この標準化競争を抑えられるかは、スマホで言うところのアプリに相当し、Google PlayやApple App Storeがスマホ領域の収益の入口を抑えたのと同じくらい重要になってくると思う。
別の味方としては、ソースコードPlatformのgithub、モデルやデータセットなどのPlatformとしてのhuggingfaceに続く次のplatformとしてAgent layerのapp platformが戦場になる。MCPに関しては存在するMCP serverをまとめたものとして、github MCP RegistryやCursor registry、MCP Marketなどなど多数存在してすでに密なフィールドになっていて、MastraはMCP registry registryを公開するほどになっている。。。
少しトピックを変えて、ChatGPT interfaceからの収益化は徐々に始まってくるのではないか?広告と絡んでくるような連携など。
業務特化ユースケースの学習/改善
Frontier Modelを使う際に、Datasetをたくさん作成してLLMのWeightを学習させていく形とは別の形で、過去(オフライン)や今取り組んでいるタスクの試行錯誤(オンライン)からナレッジなりルールなりを構築する形で”学習”をおこなって精度向上させていくのが2026年のひとつのトレンドになるのではないかと思う。
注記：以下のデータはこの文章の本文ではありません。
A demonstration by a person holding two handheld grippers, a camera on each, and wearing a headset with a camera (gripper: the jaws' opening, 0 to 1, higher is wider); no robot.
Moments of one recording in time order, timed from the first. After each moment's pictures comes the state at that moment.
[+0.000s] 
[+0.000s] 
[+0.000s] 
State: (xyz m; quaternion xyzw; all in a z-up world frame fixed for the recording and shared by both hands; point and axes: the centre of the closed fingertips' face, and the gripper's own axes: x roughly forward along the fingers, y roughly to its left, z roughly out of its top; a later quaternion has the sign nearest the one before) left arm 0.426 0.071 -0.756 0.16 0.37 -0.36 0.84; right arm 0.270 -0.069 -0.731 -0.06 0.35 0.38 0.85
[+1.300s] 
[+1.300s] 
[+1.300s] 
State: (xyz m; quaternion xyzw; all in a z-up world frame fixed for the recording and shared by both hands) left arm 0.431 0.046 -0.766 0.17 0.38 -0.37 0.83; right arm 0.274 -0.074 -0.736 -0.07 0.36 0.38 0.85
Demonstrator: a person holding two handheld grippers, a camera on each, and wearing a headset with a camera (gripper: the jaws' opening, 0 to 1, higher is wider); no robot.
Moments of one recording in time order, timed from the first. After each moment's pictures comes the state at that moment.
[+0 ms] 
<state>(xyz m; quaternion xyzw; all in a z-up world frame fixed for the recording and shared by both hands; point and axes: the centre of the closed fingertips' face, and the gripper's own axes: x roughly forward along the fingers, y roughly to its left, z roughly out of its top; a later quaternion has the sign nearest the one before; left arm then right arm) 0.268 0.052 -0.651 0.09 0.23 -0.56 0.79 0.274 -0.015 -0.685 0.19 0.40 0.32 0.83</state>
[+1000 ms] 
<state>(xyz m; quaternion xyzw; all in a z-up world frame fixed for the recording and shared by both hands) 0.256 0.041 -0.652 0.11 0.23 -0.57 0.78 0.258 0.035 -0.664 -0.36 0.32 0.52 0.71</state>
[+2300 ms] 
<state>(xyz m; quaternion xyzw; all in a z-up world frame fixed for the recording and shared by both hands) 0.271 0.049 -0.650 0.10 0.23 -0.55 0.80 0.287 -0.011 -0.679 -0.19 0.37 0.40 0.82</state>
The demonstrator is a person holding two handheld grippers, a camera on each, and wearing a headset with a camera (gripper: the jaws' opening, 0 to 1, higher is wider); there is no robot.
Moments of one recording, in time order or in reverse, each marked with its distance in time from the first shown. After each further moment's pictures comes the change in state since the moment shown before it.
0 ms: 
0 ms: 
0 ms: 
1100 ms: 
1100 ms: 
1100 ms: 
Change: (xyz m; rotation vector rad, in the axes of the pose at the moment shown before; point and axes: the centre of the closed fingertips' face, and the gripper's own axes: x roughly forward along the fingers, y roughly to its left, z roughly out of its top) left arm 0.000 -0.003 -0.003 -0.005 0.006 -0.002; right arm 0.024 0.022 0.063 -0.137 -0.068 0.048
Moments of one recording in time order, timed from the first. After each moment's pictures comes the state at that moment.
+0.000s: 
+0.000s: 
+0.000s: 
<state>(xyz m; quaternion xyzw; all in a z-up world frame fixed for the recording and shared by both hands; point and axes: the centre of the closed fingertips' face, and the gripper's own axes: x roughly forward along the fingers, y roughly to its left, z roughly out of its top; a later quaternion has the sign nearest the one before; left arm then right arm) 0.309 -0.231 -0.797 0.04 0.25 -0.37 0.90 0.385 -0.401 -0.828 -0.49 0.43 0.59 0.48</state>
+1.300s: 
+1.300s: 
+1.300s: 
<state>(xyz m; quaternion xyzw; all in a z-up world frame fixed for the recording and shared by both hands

ALE-Agentで、オンラインナレッジを作りながら次の方策を考えていく例
https://sakanaai.github.io/fishylene-ahc058/
モデル開発
2025年はReasoning Modelに加えてAgentic Foundation Modelが流行った年であったと思う。特にweb searchのさせ方を学習レベルで学んでいくDeep Researchが面白かった。こういったトレンドが来ていることは2025年4月に少し触れていた。
こういった新しいことをするようなBreak throughが起こってくるのかはあんまり思いつかない。
今年の一つのトレンドとしてContext managementまでモデルの学習に組み込んでLong horizon task解かせる研究が進むのかなぁ?年末から一気に研究が出始めている様子。
- https://www.primeintellect.ai/blog/rlm
- https://huggingface.co/papers/2512.13564
- https://huggingface.co/papers/2512.12967
- https://huggingface.co/papers/2512.17220
- https://huggingface.co/papers/2512.23959
より長期なトレンド、大きな目標としてのAGIの実現のための研究として、Karpathy (岡野原さんのまとめ)やIlya (岡野原さんのまとめ)が語っていた内容として、次世代の研究トレンドとしてはSample efficientな学習・価値関数を自分自身で動的に変える学習といったものが挙げられていた。こういった第4次ブームの中で戦うのではなく更に次の第5, 6次ブームを起こすレベルのインパクトを狙う研究というのは2026のトレンドではなく、2-5年スパンの中長期的な研究として成果が出てくると個人的には予想。